The existing dry FGD system cannot be put into service prior to coal firing due to inadequate flue gas temperatures entering the SDA vessel. During a cold startup, this period can range from 8 to 12 hours and may lead to the unit exceeding its SO2 3-hr block limit. BHP and Babcock & Wilcox Power Generation Group, Inc. (B&W PGG) began working together to develop a plan for the unit to remain in environmental compliance during startup.

Part of this project involved injecting hydrated lime into the unit at the bottom of the SDA vessel on Wygen 3-Unit #5. It was believed that if the fabric filter baghouse downstream of the SDA could be coated with hydrated lime prior to first coal fire, then SO2 capture would be enhanced. The benefit of pre-coating for SO2 removal only occurs while there is feed slurry to the atomizer with the resulting lower fabric filter flue gas temperature and increase in flue gas humidity. The test found that the addition of hydrated lime resulted in stack SO2 emissions being reduced by 50 to 65 percent when compared to a unit startup in which hydrated lime was not injected.

BHP is currently in contract with B&W PGG for supply of a dry sorbent injection (DSI) system to provide hydrated lime injection during unit startup and allow for SO2 emission compliance during startup of Wygen 3-Unit #5. This system will be operational by the 4th quarter 2012/1st quarter 2013.

Tests were also conducted at the  Unipetrol RPA power plant in Litvinov, Czech Republic, which consists of eight boilers connected to two type ACP-8000 SDAs, each 15 meter in diameter and equipped with GEA Niro F800 rotary atomizers. Flue gas is then directed to pulse jet fabric filters.

Tests were conducted by Unipetrol to investigate the possibility of handling coal with higher sulfur content than currently used and to operate at lower SO2 emissions, considering future stricter SO2 emission limits. The possibility of lowering the operating cost by use of a combination of lime slurry to the rotary atomizer and dry lime injection into the absorber was also investigated.

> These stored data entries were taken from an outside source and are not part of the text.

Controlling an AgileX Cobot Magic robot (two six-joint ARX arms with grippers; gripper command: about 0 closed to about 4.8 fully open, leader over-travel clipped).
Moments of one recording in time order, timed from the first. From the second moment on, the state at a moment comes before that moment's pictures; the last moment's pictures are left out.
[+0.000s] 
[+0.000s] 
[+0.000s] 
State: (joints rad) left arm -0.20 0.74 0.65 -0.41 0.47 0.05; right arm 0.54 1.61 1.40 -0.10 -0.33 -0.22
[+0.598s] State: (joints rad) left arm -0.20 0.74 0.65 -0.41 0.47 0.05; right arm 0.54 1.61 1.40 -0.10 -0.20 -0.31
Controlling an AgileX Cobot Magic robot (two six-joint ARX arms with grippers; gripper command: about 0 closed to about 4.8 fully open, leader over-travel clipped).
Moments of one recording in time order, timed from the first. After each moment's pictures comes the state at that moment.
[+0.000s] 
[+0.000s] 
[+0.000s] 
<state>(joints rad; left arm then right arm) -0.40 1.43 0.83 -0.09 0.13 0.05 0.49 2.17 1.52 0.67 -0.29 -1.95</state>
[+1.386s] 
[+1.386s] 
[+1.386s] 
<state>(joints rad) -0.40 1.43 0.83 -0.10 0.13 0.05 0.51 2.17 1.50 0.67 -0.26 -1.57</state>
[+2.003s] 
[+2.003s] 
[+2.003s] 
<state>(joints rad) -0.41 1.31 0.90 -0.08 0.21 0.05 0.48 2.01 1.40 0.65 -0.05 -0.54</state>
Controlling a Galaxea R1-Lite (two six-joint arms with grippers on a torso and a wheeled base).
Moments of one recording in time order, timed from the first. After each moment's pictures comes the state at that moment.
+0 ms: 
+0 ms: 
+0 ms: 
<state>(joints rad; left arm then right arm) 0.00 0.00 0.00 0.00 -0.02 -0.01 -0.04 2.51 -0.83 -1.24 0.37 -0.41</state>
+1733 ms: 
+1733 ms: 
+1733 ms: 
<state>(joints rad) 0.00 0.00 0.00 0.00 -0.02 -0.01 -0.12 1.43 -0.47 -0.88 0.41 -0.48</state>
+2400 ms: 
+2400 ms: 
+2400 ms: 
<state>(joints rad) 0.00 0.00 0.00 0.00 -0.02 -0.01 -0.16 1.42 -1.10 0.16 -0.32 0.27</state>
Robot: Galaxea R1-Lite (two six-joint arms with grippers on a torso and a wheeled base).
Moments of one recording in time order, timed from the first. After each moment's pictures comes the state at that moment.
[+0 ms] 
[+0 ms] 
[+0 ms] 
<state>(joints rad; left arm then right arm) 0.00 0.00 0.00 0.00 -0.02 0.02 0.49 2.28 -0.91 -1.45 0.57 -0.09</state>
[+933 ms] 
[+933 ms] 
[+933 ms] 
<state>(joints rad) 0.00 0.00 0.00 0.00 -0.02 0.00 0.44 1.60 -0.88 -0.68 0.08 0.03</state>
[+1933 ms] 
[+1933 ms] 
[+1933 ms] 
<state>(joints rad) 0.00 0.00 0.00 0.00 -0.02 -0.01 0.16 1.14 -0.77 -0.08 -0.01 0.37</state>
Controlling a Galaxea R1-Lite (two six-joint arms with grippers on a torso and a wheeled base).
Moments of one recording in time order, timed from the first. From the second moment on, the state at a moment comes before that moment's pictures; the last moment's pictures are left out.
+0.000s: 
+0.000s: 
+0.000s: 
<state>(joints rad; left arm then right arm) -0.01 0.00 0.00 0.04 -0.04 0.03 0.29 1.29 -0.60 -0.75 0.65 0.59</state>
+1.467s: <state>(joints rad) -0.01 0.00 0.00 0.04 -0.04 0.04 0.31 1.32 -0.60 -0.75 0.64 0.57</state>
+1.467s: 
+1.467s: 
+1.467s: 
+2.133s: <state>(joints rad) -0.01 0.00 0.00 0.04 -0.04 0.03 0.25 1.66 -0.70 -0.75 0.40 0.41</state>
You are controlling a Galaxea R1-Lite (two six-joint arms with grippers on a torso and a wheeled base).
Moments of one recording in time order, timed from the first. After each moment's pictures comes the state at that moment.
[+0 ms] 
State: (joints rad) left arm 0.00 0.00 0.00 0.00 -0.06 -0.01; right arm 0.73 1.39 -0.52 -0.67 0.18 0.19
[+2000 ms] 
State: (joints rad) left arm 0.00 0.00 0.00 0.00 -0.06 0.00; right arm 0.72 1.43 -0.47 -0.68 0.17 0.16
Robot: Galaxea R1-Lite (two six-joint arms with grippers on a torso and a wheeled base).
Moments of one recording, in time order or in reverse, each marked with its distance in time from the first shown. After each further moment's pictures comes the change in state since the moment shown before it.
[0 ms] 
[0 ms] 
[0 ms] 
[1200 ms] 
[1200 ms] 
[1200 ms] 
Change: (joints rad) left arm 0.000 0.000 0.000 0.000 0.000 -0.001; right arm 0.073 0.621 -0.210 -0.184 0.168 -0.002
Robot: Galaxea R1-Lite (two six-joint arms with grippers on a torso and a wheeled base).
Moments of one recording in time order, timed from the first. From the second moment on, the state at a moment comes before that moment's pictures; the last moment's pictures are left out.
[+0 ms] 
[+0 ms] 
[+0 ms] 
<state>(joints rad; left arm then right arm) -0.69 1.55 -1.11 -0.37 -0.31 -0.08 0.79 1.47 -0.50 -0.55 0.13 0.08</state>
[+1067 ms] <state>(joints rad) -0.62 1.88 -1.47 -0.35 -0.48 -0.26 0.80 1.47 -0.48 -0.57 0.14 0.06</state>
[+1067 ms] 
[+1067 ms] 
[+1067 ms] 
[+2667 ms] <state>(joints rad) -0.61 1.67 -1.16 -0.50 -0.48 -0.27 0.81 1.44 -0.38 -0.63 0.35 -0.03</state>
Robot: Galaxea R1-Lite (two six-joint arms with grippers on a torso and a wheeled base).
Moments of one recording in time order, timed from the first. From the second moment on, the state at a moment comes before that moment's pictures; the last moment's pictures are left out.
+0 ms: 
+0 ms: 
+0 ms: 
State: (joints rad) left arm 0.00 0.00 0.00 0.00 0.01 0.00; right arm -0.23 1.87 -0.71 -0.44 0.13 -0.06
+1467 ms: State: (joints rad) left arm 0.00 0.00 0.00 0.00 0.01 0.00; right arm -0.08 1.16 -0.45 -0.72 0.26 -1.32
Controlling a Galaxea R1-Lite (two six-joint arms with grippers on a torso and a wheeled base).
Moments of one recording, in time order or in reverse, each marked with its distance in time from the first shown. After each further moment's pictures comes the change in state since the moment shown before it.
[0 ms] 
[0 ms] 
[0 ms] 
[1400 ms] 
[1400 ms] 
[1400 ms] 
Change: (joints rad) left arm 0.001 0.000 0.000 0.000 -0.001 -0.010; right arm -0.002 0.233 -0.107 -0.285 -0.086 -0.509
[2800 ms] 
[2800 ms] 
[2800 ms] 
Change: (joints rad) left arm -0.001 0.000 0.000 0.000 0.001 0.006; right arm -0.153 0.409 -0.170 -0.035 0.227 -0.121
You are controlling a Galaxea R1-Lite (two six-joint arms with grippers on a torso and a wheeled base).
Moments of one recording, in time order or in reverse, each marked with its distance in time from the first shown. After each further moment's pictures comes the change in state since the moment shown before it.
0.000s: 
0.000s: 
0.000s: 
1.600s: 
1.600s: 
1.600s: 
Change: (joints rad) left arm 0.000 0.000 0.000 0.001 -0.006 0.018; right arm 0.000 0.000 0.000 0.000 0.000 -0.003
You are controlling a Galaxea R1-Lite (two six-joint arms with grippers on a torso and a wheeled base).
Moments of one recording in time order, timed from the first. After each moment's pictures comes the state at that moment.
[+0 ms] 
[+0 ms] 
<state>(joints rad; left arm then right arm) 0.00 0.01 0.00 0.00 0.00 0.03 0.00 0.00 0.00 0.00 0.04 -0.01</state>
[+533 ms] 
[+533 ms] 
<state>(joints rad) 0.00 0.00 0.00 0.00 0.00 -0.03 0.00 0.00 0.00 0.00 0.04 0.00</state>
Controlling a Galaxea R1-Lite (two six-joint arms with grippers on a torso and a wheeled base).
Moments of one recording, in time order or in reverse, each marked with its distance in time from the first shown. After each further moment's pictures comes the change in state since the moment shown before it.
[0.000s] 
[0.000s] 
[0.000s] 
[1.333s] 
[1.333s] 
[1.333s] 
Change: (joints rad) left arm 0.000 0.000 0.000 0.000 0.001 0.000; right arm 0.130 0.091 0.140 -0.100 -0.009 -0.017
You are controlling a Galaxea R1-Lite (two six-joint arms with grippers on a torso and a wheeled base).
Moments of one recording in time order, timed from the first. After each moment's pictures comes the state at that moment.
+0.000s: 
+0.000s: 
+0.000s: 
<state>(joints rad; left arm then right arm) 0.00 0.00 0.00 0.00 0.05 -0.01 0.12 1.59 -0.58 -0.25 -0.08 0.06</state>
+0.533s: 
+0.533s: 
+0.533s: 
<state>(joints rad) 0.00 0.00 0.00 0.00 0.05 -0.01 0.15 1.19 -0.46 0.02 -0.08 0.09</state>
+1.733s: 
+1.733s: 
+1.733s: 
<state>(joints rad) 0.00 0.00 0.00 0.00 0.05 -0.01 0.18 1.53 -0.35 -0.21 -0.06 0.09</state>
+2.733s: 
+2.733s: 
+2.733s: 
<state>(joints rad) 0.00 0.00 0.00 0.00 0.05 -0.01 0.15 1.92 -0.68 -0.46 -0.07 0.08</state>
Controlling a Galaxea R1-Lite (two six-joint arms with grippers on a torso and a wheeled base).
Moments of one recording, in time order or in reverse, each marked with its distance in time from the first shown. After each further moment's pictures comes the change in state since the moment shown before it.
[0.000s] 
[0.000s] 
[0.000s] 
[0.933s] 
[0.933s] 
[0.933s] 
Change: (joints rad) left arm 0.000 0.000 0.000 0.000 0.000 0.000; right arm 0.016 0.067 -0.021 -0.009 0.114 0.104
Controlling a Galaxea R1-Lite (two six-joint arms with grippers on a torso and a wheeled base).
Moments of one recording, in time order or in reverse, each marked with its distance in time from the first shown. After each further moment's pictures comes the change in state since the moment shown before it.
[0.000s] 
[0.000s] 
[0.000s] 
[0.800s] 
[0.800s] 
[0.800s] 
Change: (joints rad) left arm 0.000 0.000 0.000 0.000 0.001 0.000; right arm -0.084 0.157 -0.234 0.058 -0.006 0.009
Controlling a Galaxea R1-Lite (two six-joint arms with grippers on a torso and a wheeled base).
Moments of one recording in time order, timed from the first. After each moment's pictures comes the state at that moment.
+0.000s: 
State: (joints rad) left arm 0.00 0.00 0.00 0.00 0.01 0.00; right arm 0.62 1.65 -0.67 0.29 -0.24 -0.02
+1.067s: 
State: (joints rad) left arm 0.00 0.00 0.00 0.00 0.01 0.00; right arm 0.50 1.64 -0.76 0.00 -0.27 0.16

The dry hydrated lime for the entire test period was a locally-produced, high-surface area lime with >95 percent purity and BET surface area of 40 to 45 m2/g, supplied by Lhoist. The testing at Unipetrol, Czech Republic, confirmed that the GEA Niro Peak Control system developed originally for SDAs at waste incinerators works equally well at an SDA at a coal-fired power plant. It was possible to operate an SDA system with high SO2 removal efficiency at high inlet SO2 load with reagent injected only in the dry form and with the rotary atomizer at the plant operated with recycle slurry only. The SO2 removal efficiency obtained at the test was approximately 94 percent, and even higher efficiencies are considered possible, reported Bryan J. Jankura and Kevin E. Redinger of Babcock & Wilcox Power Generation Group, Inc., Carly Miller of BHP Inc., Niels Jacobsen and Niels G. Hansen of GEA Process Engineering A/S, and Luděk Sklenář of UNIPETROL RPA, s.r.o. at the 2012 Mega Conference.